▶ [EXERCISE AIM]: Return the listing word for word, as given.

▶ [THE DATA]:

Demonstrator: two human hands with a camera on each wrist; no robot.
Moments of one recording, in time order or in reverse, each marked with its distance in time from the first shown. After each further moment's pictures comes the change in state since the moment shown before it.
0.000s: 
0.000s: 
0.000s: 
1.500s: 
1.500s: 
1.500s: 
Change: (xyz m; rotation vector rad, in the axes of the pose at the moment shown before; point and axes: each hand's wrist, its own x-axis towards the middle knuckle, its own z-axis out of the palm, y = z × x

▶ [REPLY TO THE EXERCISE]:
Demonstrator: two human hands with a camera on each wrist; no robot.
Moments of one recording, in time order or in reverse, each marked with its distance in time from the first shown. After each further moment's pictures comes the change in state since the moment shown before it.
0.000s: 
0.000s: 
0.000s: 
1.500s: 
1.500s: 
1.500s: 
Change: (xyz m; rotation vector rad, in the axes of the pose at the moment shown before; point and axes: each hand's wrist, its own x-axis towards the middle knuckle, its own z-axis out of the palm, y = z × x

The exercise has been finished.